Lavorare stanca.

Ok, già detto.

Mario  è un beato on the road. 

Dalla scelta di lasciare casa, famiglia, amici, lingua, cultura, terra , radici, a quella della missione lontana, a quella di  “andare” : sempre, dovunque e comunque. Incessantemente, con ogni mezzo a disposizione. Per le strade, i sentieri e i sentierini del Laos. Anche il suo martirio, si consuma on the road.

Per uno di quegli accostamenti di idee e di parole, più di una volta pensando a questo suo continuo spostarsi senza sosta mi sono venuti in mente questi versi:

Traversare una strada per scappare di casa
lo fa solo un ragazzo, ma quest’uomo che gira
tutto il giorno le strade, non è più un ragazzo
e non scappa di casa.

E’ l’incipit di Lavorare stanca, di Cesare Pavese. Che, di suo, non c’entra nulla di nulla, con Mario e la sua storia. Però, potenza evocativa delle parole, queste le ho sempre trovate attinenti e ritagliate su misura anche per lui. In più c’è un altro divertente incrocio di termini su questo stesso testo: è il titolo stesso della poesia che entra in gioco, ed è per questo che ne parlo oggi.

Lavorare stanca. Già. Guardo divertito, su segnalazione di un amico, i dati di lettura dei post sulla beatificazione di Mario, in questo blog da due soldi, che sta andando avanti come può. I contatti vanno in calare costantemente, mi dice il mio amico con circospezione, e ieri si sono attestati su un misero dieci. Mentre me lo fa presente, per rincuorarmi ( non ci sarebbe  niente da rincuorare, perché non c’è nessun mio dispiacere al riguardo, ma lui non cancella quella traccia di costernazione nella voce ) mi dice: che vuoi, la gente, dopo un po’, si stanca a sentir parlare sempre di santità….
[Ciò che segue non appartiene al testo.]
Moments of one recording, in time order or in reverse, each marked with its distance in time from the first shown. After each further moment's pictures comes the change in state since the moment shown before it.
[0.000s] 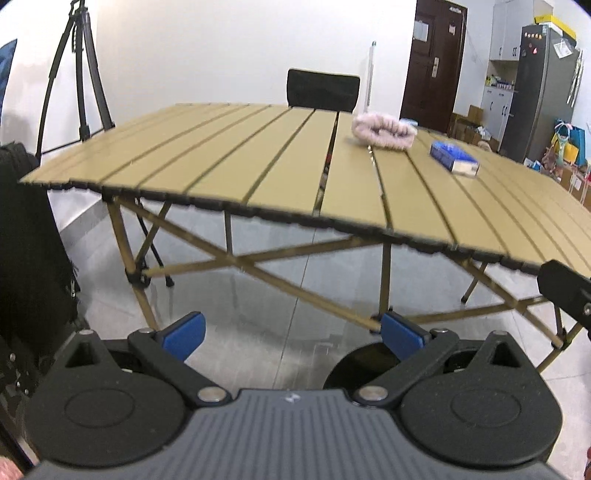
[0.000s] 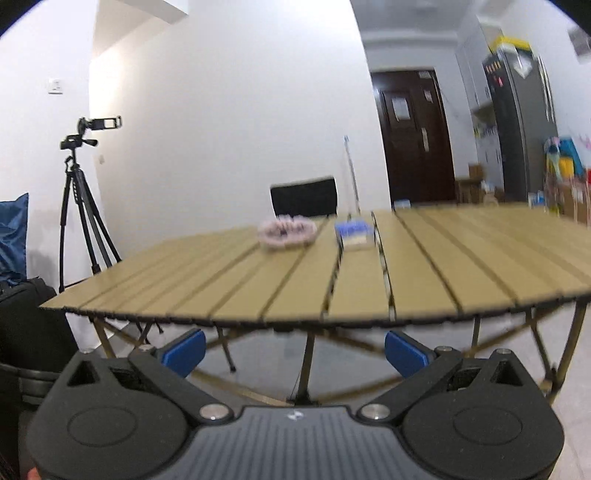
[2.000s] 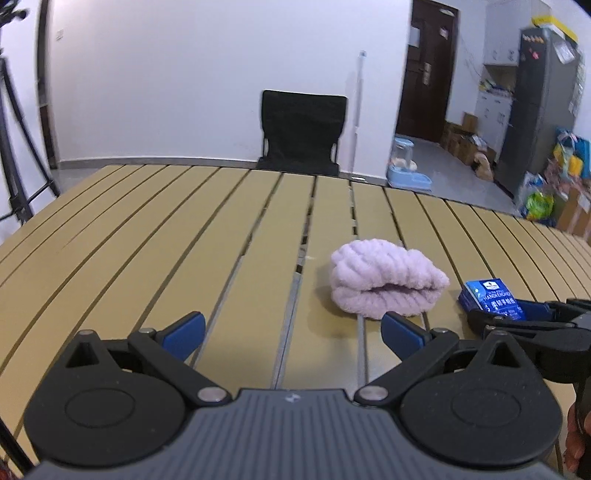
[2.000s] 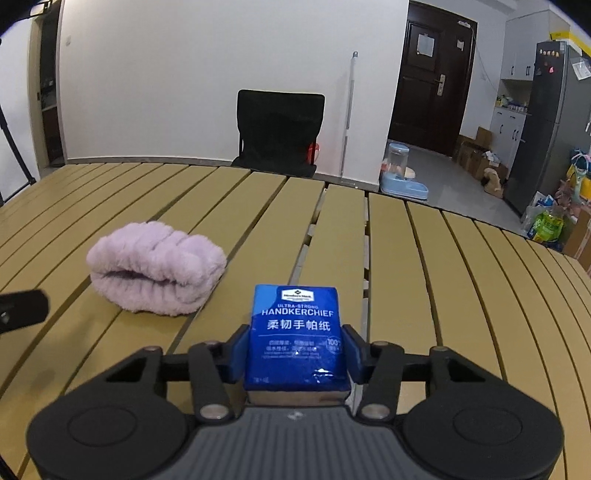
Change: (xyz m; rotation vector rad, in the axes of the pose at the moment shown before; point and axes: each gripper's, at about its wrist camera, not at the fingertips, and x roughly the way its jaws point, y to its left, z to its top) left arm 0.167 -0.058 0.205 0.050 -0.012 -0.031; right arm 0.314 -0.060 0.142 -0.191 0.373 -0.136
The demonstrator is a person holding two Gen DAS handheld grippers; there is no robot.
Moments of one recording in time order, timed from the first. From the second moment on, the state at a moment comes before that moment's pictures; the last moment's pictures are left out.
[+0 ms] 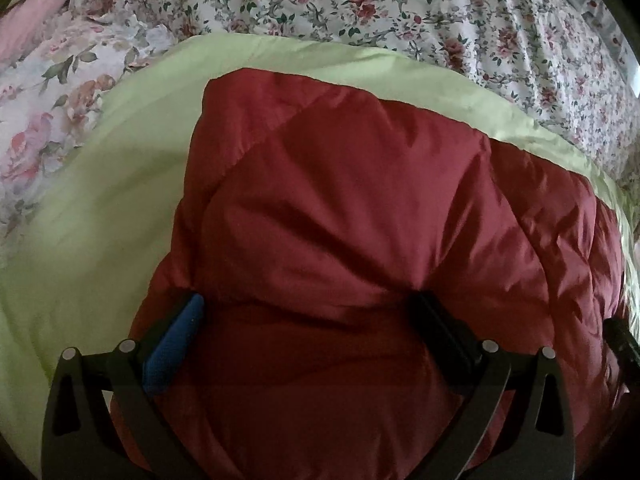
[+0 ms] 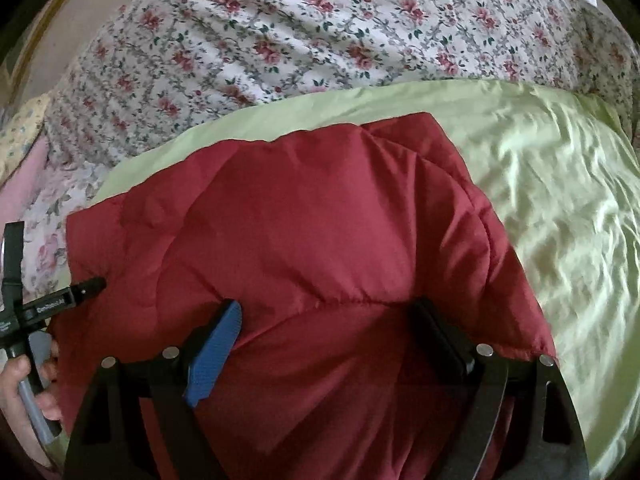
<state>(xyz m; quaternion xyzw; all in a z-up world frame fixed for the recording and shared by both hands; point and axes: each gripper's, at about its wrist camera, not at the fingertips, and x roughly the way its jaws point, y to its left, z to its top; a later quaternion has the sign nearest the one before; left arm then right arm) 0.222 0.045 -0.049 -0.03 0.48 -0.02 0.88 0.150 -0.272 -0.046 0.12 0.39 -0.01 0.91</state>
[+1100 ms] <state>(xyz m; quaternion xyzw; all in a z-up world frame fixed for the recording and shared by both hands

Quel gran genio del mio amico,! direbbe Mogol ,se fosse stato al posto mio quando scriveva  ” Sì, viaggiare” ( toh, ma è on the road anche la canzone: vedi come tutto si tiene?). Per confortare lo scribacchino, ha sparato una verità esistenziale di prim’ordine.

Sì: la gente si stanca. Noi ci si stanca. Io, in primo luogo, mi stanco.
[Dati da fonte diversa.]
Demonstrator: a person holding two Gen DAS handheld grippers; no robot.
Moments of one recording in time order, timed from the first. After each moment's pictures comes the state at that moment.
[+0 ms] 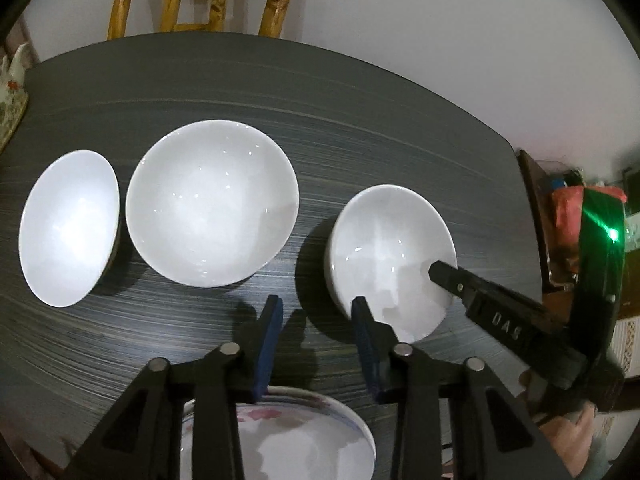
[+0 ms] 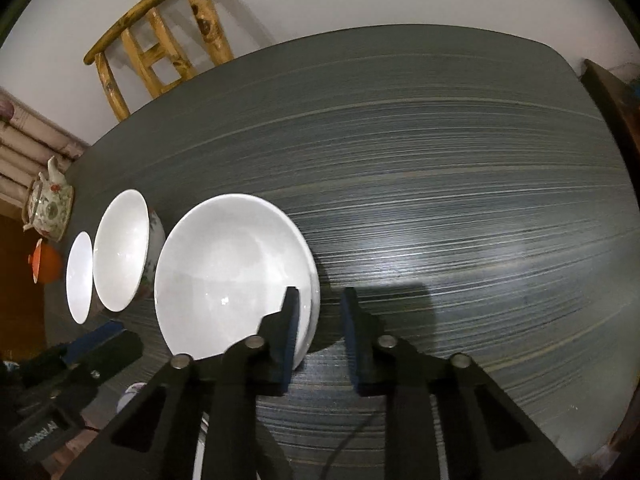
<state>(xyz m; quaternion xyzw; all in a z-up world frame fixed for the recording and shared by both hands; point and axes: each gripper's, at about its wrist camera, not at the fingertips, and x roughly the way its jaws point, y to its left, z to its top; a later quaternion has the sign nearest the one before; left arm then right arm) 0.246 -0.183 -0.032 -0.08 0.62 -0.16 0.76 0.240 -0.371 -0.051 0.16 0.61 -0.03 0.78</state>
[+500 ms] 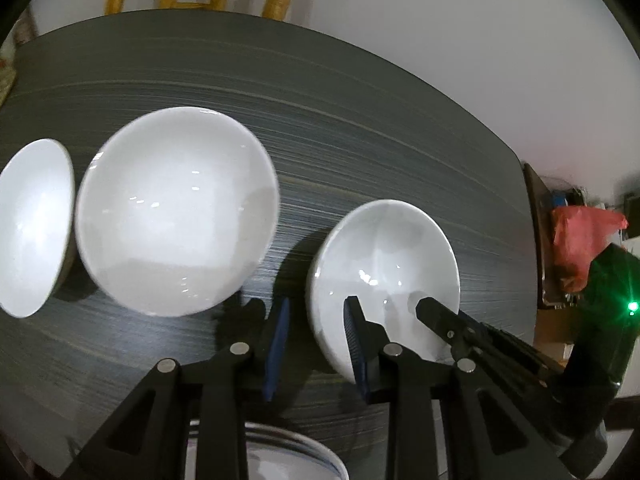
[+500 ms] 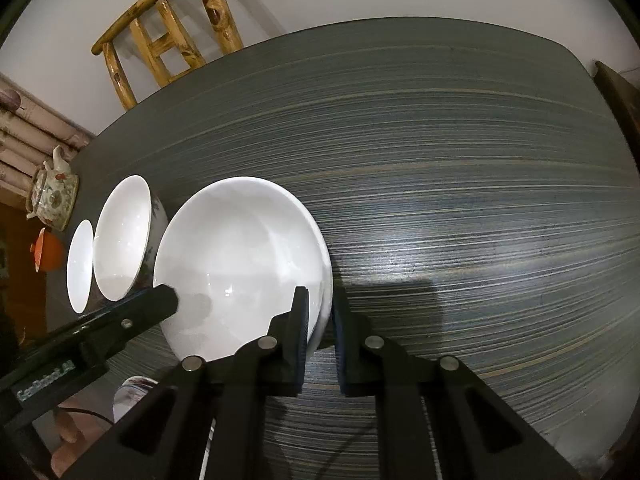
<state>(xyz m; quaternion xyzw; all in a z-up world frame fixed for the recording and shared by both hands) 0.267 -0.202 -0.059 -0.11 0.63 -0.16 0.75 0.235 -0.369 -0.059 0.16 0.61 -0.01 0.78</state>
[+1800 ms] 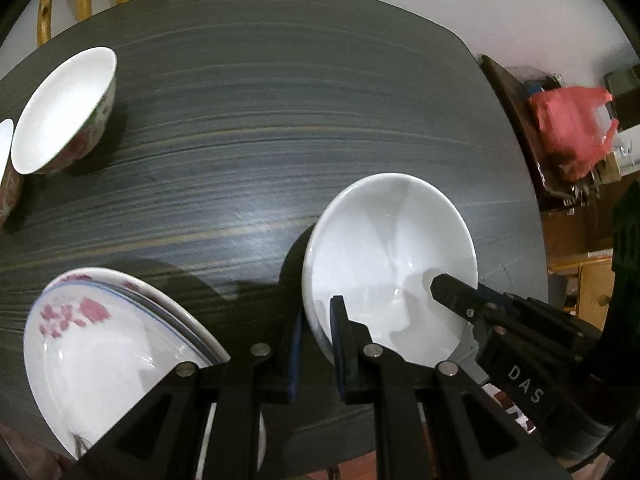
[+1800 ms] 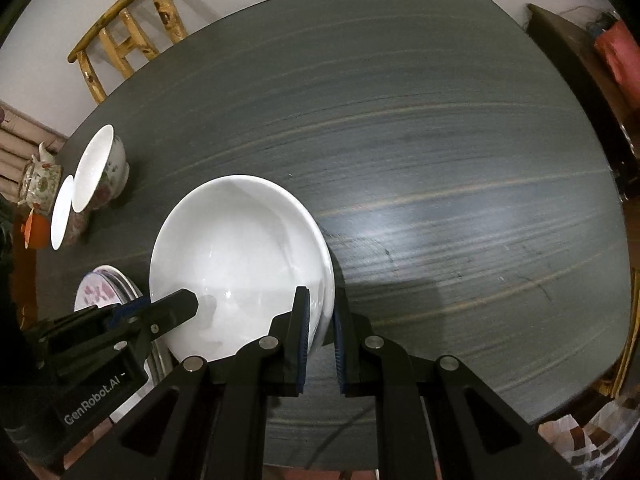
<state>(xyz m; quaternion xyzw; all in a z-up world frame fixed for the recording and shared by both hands) 0.144 -0.306 -0.064 0.01 0.66 -0.23 0.72 0.097 -0.436 -0.059 0.18 0.62 -0.06 0.76</state>
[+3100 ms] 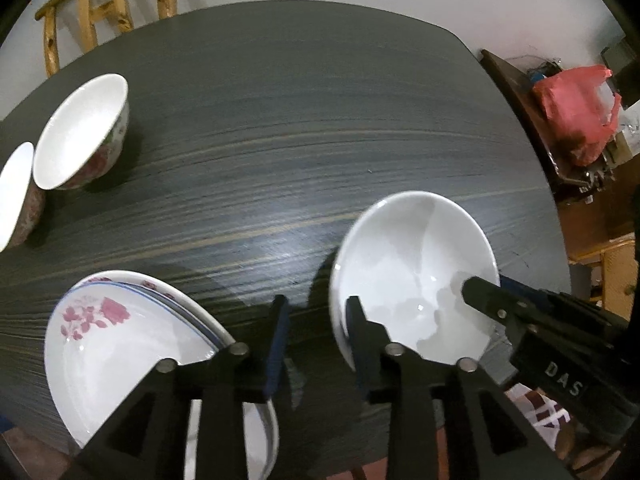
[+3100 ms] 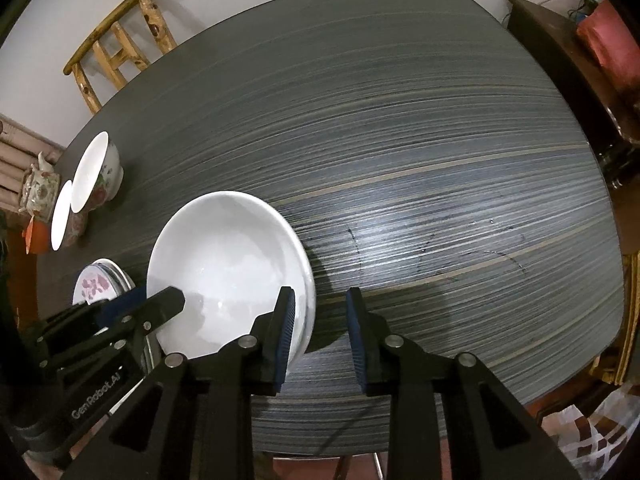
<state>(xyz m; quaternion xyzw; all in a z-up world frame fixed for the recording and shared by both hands) 0.130 -0.306 -0.060 0.06 0.62 -0.21 0.75 0.077 -0.449 -0.061 0.19 0.61 -0.08 0.77</state>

E non solo a sentir parlare di santità: che sarebbe ancora il meno. Specie se a parlarne è un dilettante allo sbaraglio, come in questo caso. Ci si stanca anche a cercarla, la santità. Non parliamo poi di viverla. Mi sono sempre domandato perché ci si attardi, da secoli, in questo equivoco che ho più volte segnalato: credere che il santo sia qualcuno con una marcia in più, con un ingrediente misterioso che solo lui possiede, una specie di Dio in miniatura che zot!, lampeggia e sfavilla con le sue virtù eroiche sulla scena di aurea mediocritas del mondo. A chi giova portare avanti questa ambigua comunicazione? Non so darmi la risposta. Però sono arrivato a spiegarmi il perché abbia questo successo popolare travolgente attraverso i secoli e le generazioni. Secondo me perché, rappresentando così il santo, levo me stesso dagli impicci, allontano la prospettiva che quella roba lì ( bellissima, eh, ma da prendere con le molle, gran molle di due metri almeno!) venga a buttarmi all’aria la mia esistenzina comodina, programmatina, devotina, normalina.
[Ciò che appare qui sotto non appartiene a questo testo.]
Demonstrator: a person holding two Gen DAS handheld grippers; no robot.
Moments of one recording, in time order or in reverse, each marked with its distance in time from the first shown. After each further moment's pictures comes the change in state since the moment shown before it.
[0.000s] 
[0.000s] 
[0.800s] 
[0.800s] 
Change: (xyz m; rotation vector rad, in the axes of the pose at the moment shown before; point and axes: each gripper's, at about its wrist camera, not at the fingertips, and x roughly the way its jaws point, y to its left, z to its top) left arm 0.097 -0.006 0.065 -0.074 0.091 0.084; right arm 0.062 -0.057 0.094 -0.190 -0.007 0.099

Il santo, diciamocelo, se tirato giu’ dalle pale aureolate e dagli altarini, è più vicino a un matto che a una persona tranquilla e perbene. Di don Orione dicevano che fosse ” il folle di Dio” ( e a giudicare da certe foto, con quelle orecchie a sventola, la crapona rasata a zero, gli occhi accesi e un sorriso poco rassicurante, sarei pronto a scommettere che ci marciasse anche un poco sopra, divertendosi); don Bosco, cercarono di farlo internare un paio di volte; di Francesco d’Assisi, sappiamo la nomea che si fece scaraventando il magazzino del padre in strada e andandosene nudo come un verme per non aver più nulla che lo legasse al passato….La santità spaventa. E l’idea di lavorare per la santità, di doverci lavorare, scoprendone tutta la quotidiana fatica, la battaglia piccola e continua che richiede, tutta nascosta, senza gloria, senza affermazione di sè, senza gratificazioni di sorta…. quell’idea  lì, stanca , e tantissimo, solo a pensarci.

Il guaio  , e lo dico a me stesso, tanto per battermelo e ribattermelo nella capoccia, è che la santità, per un cristiano, NON è un optional. Il santo è, semplicemente, il cristiano “riuscito” . Per cui sì: lavorare, stanca. Lavorare ( per la santità),… stanca due volte.

Tanto vale saperlo, rimboccarsi le maniche, e prepararsi a scavare la trincea.